The extensive use of XY was also good news for Colorist Phil Beckner, who calls the system “extremely helpful when trying to match shots within a scene that are intended to take place concurrently but were shot on different days halfway around the world from one another. It also was great for color consistency for setups that we visit often in multiple episodes, like Josh’s apartment.”

One example of that is in Episode 2 when Josh is having a panic attack and thinks he hears something outside. He opens the door and light floods the room. As his eyes adjust, he sees nothing and returns to pacing around the room. The long sequence was captured on a set in New Zealand based on the actual L.A. location. When Vendler was shooting plates of the apartment complex, he also took XY readings of the light used to recreate the ambiance.

As Presant recalls: “Stan called me when they first started doing the composites because he was shocked at how seamlessly they dropped in together. When color is lined up, our brains recognize the continuity and then write off most other discontinuities. As a result, the deep control of color is a very powerful tool in imaging.”

Such results were also on display in a fight sequence in Episode 105 in which the actors morph into fantastical superheroes. It was one of the most challenging scenes of the season, involving two units on two continents working in two passes because of actor availability. The sequence began in New Zealand to make sure eyeline marks were the correct height for specific actors. That metadata was transferred to the L.A. team covering green screen.

“We had a very high-quality stunt previs to get a complete rendering of the action,” Vendler explains, “which was matched back with real people. Jaron and Joe were watching the takes as we built them.” “All of the lighting was driven by XY with very specific notes on lights, direction and ratios,” Presant adds. “Everything was matched multiple times in New Zealand and notes sent to the L.A. unit. Camera angles were matched with camera moves being solely on one side of the equation – so the move would be in L.A. or New Zealand and the other side would be static with the elements composited into it. Because the lighting was a direct match, everything linked up seamlessly.”

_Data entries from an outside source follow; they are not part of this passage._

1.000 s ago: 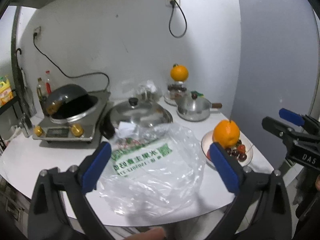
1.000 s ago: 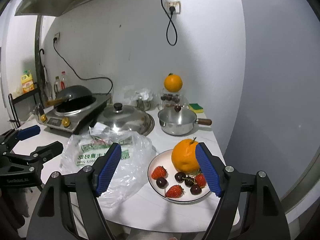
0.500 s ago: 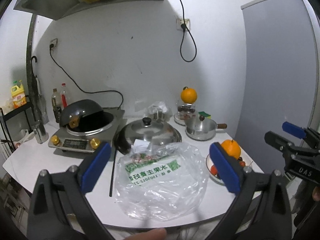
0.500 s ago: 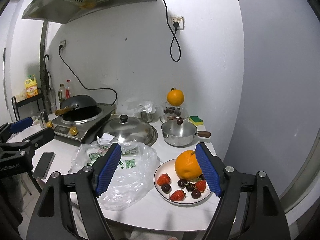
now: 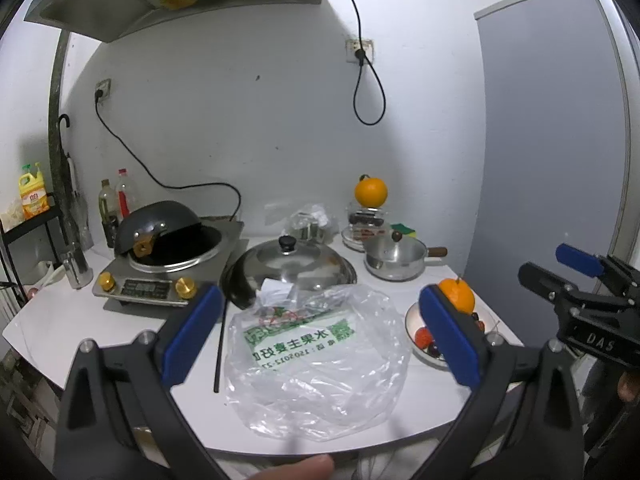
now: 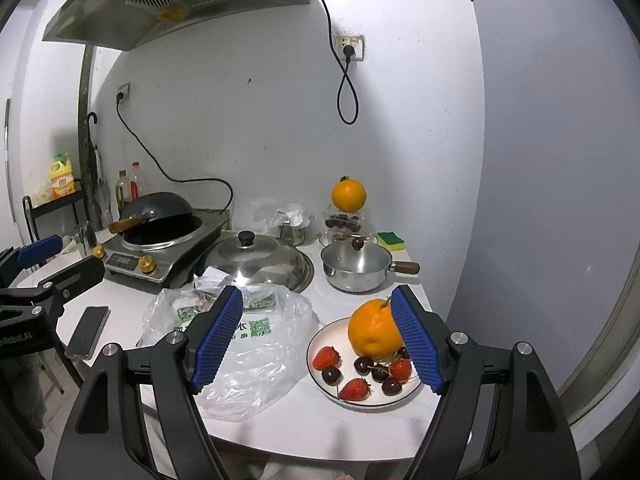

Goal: Organize fruits

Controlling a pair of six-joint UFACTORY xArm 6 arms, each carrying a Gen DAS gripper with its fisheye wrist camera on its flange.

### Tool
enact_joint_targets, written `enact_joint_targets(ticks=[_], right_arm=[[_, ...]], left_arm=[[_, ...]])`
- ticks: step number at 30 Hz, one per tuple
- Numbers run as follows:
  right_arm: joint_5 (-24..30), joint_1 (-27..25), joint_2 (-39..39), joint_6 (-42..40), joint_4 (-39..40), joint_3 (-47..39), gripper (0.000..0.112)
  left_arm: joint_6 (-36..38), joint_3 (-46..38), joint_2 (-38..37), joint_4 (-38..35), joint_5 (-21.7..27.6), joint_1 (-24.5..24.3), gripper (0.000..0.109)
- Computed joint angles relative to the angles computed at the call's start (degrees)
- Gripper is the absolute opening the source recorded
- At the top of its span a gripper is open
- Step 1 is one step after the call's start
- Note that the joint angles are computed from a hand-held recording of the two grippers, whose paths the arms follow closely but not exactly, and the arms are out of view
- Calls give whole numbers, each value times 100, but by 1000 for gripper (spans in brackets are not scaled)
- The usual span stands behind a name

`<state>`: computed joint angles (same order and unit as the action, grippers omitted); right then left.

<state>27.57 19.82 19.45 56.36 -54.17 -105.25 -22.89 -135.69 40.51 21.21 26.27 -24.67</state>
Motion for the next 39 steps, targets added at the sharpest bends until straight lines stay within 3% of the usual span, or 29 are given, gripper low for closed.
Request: enact_joint_targets(ticks=[39], right_arm=[[-28, 31, -8, 58, 1, 81, 79]], left_arm=[[-73, 326, -146, 173, -230, -15, 100]])
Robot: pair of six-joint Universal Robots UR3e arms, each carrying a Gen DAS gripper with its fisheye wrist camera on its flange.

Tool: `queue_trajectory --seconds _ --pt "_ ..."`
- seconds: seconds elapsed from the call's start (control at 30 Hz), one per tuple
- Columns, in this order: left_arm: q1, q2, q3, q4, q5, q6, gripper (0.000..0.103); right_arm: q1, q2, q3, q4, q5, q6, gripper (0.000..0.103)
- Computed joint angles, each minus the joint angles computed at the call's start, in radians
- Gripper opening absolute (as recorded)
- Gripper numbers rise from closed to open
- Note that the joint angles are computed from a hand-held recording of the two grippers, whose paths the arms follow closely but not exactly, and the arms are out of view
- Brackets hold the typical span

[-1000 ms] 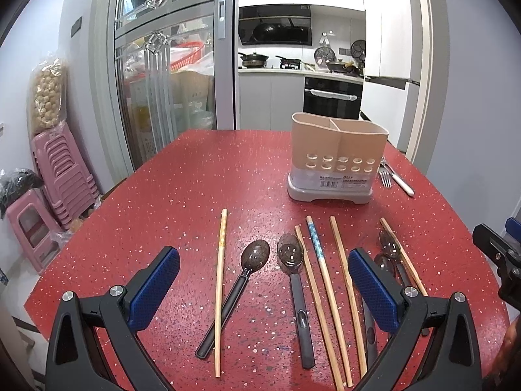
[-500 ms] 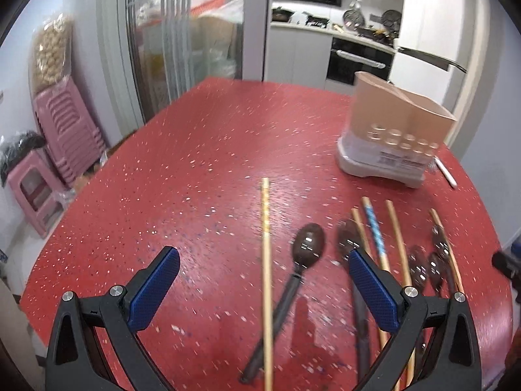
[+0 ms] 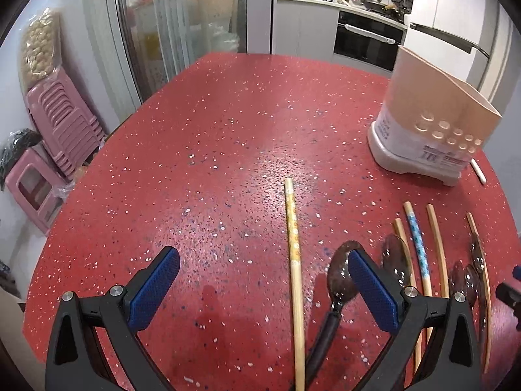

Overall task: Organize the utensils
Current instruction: 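Lower both tools toward the row of chopsticks on the table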

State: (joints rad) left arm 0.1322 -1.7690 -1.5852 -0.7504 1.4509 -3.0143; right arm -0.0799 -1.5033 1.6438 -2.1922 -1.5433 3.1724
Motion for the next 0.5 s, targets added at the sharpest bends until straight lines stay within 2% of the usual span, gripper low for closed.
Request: queue_trajectory --seconds 0.17,0.23,0.5 --pt "0.005 -0.041 0.050 -0.031 0.005 0.011 0.103 0.023 0.052 -0.058 0.043 -0.020 -0.002 0.088" --pt "0.002 -0.069 0.083 -0.043 0.008 0.011 0.103 0.026 0.071 -0.078 0.059 -0.022 -0.002 0.080" --pt "0.002 -0.132 0.154 -0.091 0.020 0.016 0.103 0.001 0.116 -0.148 0.111 0.025 -0.013 0.073"
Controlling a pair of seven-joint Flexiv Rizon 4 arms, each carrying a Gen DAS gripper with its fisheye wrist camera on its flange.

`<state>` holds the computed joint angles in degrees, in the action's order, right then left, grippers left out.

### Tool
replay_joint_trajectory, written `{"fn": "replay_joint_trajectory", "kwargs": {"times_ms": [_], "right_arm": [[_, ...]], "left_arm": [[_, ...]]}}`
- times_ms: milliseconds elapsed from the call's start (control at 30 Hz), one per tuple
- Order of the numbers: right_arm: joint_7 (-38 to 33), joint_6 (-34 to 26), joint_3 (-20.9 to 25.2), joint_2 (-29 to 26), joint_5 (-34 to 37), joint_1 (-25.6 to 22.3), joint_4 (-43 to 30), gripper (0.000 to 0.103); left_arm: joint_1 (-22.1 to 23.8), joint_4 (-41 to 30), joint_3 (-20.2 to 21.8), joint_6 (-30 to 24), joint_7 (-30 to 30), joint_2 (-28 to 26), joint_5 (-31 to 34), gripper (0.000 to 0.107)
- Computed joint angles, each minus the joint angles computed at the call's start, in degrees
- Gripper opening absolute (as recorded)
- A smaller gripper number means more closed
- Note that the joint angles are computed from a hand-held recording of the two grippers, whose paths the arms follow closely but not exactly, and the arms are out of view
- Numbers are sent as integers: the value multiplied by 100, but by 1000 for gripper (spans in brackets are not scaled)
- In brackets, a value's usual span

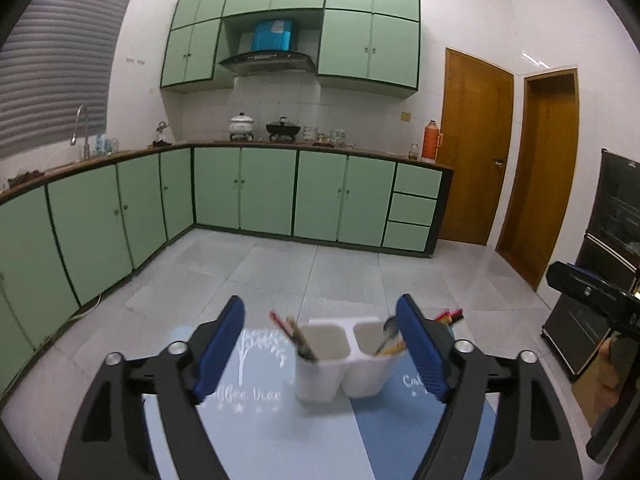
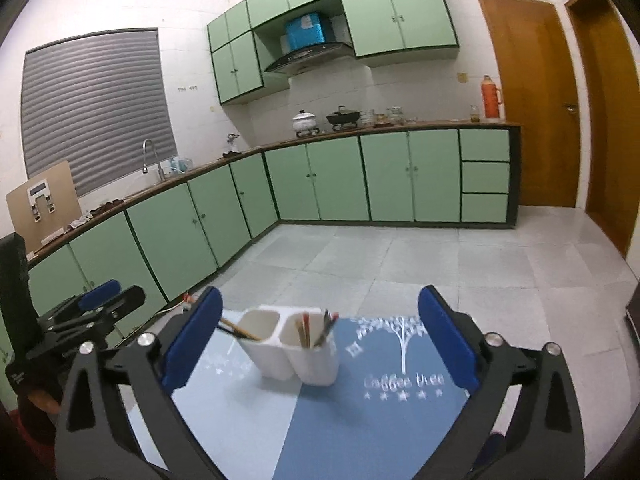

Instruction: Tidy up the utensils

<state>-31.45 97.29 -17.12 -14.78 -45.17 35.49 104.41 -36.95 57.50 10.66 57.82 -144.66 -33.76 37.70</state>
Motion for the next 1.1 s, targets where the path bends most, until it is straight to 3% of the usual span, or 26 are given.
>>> {"fn": "replay_joint_trajectory", "kwargs": {"times_ms": [67,167,233,467,733,1100], "right_arm": [[461,93,-681,199,-451,519,309,97],[1554,201,-1761,518,-1789,1254,687,98],[2049,185,-1963,653,-2418,1363,790,98],[821,-409,-621,818,-1015,759,1093,98],[1385,-572,-155,927,-1886,331,1112,98],[1330,-632,634,894,-1945,-394,966,98]], "left_arm": [[-117,223,55,-56,-135,150,95,84],[-213,426,1,-267,-183,306,212,87],[-226,499,-77,-403,-134,378,257,89],[-337,791,-288,-636,-243,612,519,94],[-375,867,-439,-774,-398,739,812,94],[-428,955,-532,-831,-632,892,1129,94]]}}
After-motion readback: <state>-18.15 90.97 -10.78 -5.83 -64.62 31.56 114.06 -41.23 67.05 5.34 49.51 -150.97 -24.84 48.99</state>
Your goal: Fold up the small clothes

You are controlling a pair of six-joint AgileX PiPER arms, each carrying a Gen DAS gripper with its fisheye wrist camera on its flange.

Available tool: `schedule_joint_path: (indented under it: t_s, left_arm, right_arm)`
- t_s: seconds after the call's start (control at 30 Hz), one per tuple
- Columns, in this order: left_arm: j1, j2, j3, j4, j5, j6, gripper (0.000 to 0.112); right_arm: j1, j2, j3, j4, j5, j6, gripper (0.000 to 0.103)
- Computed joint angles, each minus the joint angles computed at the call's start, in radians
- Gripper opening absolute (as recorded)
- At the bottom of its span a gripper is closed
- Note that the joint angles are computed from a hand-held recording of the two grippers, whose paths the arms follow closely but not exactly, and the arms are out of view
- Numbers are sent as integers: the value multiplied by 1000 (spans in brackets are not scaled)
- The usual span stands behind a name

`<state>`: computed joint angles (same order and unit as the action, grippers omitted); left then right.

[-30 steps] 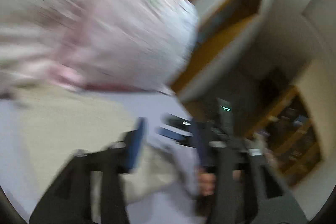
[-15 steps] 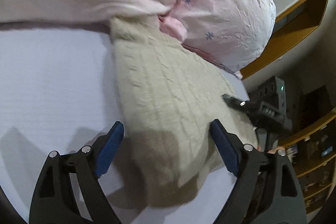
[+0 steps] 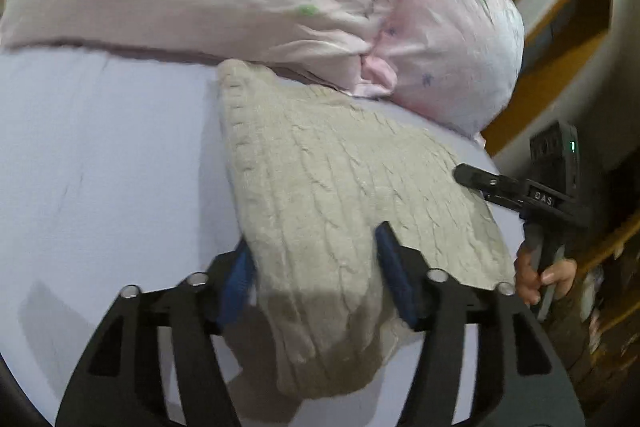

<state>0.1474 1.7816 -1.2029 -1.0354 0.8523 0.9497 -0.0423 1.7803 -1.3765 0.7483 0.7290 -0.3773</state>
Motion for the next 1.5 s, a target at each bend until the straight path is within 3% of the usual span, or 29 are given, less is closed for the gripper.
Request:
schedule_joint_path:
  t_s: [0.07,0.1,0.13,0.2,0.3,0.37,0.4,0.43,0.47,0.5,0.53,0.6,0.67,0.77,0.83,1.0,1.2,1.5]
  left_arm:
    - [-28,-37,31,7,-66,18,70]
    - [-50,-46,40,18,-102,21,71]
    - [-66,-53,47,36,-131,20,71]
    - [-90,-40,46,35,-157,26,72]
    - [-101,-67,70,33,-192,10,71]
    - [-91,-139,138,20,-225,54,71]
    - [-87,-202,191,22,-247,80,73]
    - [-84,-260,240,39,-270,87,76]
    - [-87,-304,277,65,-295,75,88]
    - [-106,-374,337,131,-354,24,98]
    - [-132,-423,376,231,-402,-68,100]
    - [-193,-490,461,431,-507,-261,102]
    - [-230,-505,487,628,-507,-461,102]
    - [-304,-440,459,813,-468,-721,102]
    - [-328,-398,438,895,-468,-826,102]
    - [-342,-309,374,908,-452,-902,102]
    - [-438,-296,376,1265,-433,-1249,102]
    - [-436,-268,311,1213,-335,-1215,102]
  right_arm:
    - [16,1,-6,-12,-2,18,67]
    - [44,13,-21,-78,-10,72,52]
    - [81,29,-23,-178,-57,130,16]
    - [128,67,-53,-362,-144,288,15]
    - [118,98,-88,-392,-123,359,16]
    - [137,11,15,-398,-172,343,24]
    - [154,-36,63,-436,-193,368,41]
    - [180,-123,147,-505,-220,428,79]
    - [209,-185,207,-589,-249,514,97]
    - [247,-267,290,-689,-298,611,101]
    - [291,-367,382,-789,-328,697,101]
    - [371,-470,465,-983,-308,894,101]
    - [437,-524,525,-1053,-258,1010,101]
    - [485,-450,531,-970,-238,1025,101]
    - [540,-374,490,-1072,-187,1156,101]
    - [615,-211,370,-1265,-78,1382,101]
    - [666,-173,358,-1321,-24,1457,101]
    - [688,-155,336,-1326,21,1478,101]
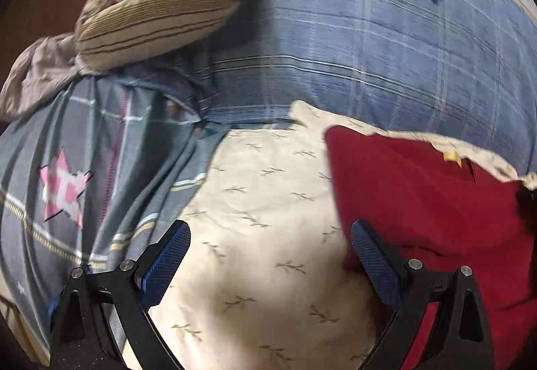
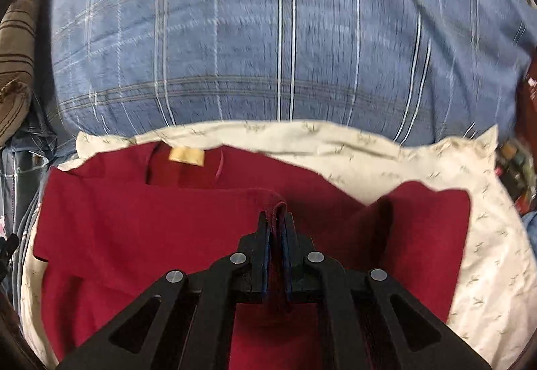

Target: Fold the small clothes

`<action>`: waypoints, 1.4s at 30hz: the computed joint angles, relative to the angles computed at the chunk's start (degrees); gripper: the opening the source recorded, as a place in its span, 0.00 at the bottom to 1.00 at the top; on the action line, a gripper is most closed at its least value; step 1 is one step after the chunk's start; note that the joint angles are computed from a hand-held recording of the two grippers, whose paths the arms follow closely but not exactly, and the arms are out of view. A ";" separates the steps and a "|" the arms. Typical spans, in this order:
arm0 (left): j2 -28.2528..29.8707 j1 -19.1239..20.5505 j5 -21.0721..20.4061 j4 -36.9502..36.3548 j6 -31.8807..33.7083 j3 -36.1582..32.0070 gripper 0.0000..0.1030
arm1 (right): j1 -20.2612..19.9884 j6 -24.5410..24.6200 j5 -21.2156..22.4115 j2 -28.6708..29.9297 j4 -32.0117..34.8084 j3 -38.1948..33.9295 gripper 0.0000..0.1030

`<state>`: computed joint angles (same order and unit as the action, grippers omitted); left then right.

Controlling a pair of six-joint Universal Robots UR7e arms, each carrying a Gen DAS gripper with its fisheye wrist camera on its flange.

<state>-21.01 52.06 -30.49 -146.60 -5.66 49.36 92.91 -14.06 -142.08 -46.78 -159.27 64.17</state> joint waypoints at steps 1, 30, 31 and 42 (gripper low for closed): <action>0.14 0.08 -0.45 0.78 -0.36 -0.29 0.94 | -0.26 1.64 0.71 -0.69 0.60 0.86 0.24; -3.90 2.50 -21.11 17.53 -11.42 -0.18 0.94 | 2.94 5.63 12.86 -16.87 -5.00 28.02 0.65; -4.61 2.49 -21.86 17.41 -11.89 1.13 0.94 | 3.14 6.18 14.44 -17.59 -4.99 29.51 0.65; 0.26 3.86 -26.00 19.35 -10.82 -6.39 0.71 | 7.94 4.79 27.42 -13.07 -3.76 38.08 0.65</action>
<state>-20.75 55.92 -56.48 -127.25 -16.48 42.98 100.84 -9.28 -114.65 -59.85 -163.02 102.26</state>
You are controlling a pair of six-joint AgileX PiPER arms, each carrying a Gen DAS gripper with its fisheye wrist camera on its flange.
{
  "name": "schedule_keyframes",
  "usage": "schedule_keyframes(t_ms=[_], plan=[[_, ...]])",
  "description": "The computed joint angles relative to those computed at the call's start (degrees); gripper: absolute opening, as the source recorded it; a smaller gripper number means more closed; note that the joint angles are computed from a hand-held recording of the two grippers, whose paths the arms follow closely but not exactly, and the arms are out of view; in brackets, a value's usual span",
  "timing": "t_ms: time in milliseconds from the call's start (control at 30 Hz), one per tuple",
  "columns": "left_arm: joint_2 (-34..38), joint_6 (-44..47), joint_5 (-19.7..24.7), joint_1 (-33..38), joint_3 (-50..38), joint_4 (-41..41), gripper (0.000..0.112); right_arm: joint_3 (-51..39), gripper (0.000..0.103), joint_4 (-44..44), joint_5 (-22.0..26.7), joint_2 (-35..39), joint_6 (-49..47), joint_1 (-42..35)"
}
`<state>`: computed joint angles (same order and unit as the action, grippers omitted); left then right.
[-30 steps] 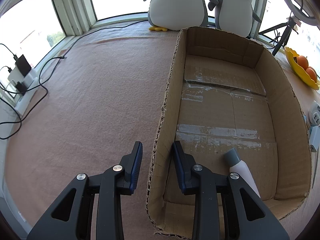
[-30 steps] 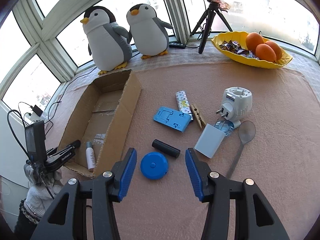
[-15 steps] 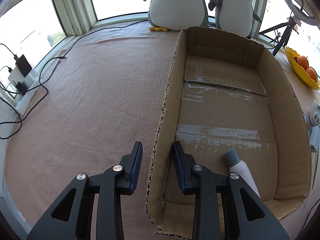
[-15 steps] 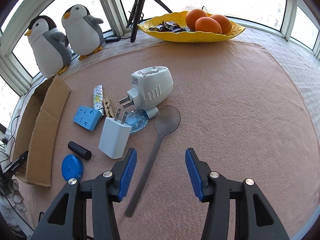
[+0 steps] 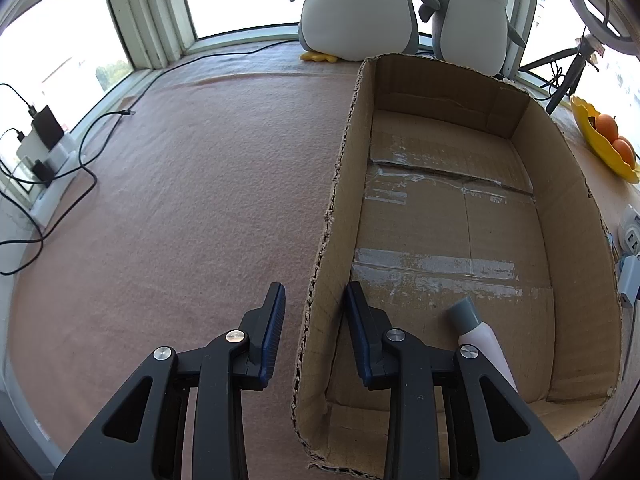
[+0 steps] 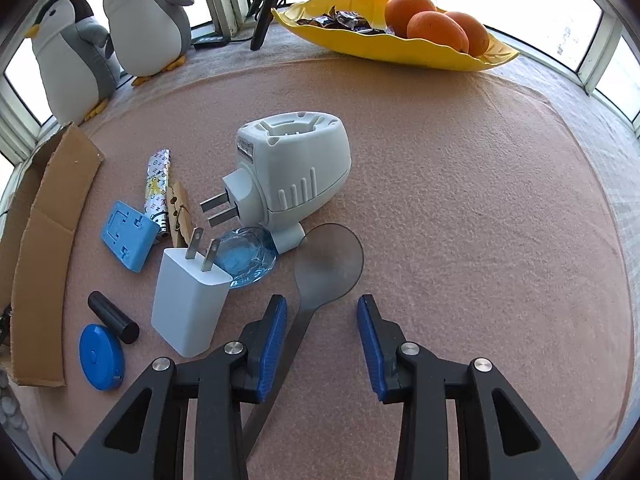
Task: Organize rigid objects
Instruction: 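Reach the right tool to the grey spoon handle and close on it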
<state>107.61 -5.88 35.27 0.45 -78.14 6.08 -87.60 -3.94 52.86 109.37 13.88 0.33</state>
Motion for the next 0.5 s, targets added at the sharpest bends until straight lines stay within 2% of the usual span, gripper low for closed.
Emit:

As Vendler adds: “When you’re thoughtful and treat VFX like any other part of your creative process, you maximize the returns and make something as special as every performance and every emotional moment we love about cinema.”

Color workflow on the series started with a timeline provided by Park Road Post. Media was relinked at Fotokem and Beckner would do the first pass of color before collaborating with Presant in real-time in SDR using ClearView Flex. The pipeline was then switched to HDR for another pass, and then uploaded to Moxion for another review by Presant. Beckner addressed notes, then packaged and sent the timeline to Park Road, where Editor Rob Gordon applied finishing touches. Finally, it was sent to Colorist Damian McDonnell for final review and adjustments with Gordon- Levitt.

Apple TV+, which has allowed filmmakers to soar with similar results in shows like Dickinson [ICG Magazine January 2020], Little America [ICG Magazine September 2020], and For All Mankind [ICG Magazine October 2019], helped Mr. Corman embody the promise of creative investment in people and gear to set a new standard for innovation and collaboration. The show that emerges from this blend of human intuition and technological innovation is both otherworldly and familiar – out there in a way that feels good.

“We pursued a process on Mr. Corman much more akin to prototyping in product design,” Presant concludes. “Our way-finding in a collaborative environment created a world where everyone became creatively invested. There wasn’t a feeling of executing a show – more like a group of creative people exploring their limits and finding a show together. It was a massively rewarding process, not only for myself but for everyone on the crew.”

Gordon-Levitt (L) says he and Presant (R) worked closely on developing the grammar for the camera work. “I was interested in the kind of intimacy that can come from having fewer cuts,” Gordon-Levitt shares. “Let’s figure out what we can do with the camera to make the audience feel like they’re sitting in the room with us.”